(Beginning of RECORDS SHOWN)

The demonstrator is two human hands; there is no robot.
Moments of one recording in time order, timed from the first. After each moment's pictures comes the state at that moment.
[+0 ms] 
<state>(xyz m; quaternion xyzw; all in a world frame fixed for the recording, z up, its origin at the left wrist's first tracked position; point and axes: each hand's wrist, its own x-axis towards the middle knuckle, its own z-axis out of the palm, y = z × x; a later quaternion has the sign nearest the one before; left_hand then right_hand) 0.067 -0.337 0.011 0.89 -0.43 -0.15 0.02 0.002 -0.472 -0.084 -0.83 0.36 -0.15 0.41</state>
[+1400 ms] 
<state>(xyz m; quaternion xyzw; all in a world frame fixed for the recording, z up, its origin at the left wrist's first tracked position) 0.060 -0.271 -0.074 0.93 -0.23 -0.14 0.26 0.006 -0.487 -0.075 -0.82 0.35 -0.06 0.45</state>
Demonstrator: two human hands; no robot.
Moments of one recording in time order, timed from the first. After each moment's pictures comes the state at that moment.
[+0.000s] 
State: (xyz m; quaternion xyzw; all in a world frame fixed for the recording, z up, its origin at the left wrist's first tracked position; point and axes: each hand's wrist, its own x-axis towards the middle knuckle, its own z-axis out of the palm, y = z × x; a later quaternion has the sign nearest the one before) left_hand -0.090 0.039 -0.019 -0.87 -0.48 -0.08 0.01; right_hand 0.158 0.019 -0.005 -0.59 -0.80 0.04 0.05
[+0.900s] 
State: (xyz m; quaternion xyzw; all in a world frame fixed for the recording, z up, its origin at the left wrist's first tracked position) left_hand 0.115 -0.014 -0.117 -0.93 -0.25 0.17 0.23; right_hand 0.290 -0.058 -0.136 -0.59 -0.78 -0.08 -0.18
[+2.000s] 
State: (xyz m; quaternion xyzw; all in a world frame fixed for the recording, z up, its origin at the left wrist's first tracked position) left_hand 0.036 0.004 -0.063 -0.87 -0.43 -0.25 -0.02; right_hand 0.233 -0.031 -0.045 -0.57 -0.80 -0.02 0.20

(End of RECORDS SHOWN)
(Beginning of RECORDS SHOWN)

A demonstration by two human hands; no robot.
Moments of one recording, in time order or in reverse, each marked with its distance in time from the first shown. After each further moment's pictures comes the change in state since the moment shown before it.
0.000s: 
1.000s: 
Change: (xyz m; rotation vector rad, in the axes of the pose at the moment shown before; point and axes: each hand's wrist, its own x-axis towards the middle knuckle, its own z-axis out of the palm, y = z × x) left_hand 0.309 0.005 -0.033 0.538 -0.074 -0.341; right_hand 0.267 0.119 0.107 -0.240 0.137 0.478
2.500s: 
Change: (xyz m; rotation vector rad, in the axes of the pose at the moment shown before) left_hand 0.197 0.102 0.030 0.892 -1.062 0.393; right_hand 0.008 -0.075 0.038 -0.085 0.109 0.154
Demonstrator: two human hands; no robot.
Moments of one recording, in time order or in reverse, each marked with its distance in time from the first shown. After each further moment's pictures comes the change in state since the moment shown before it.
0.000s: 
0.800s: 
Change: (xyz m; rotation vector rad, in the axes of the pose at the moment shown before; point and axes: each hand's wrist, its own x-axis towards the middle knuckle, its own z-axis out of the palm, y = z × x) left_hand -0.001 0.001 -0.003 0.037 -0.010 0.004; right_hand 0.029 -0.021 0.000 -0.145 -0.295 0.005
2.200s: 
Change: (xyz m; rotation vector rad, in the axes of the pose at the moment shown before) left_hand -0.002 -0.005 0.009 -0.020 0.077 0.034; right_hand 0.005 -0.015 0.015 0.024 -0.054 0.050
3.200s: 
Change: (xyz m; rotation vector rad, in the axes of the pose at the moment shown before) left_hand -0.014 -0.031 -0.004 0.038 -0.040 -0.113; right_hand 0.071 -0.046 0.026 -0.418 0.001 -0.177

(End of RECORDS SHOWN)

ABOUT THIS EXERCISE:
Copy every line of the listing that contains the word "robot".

WRITTEN SOLUTION:
The demonstrator is two human hands; there is no robot.
Demonstrator: two human hands; no robot.
A demonstration by two human hands; no robot.
Demonstrator: two human hands; no robot.

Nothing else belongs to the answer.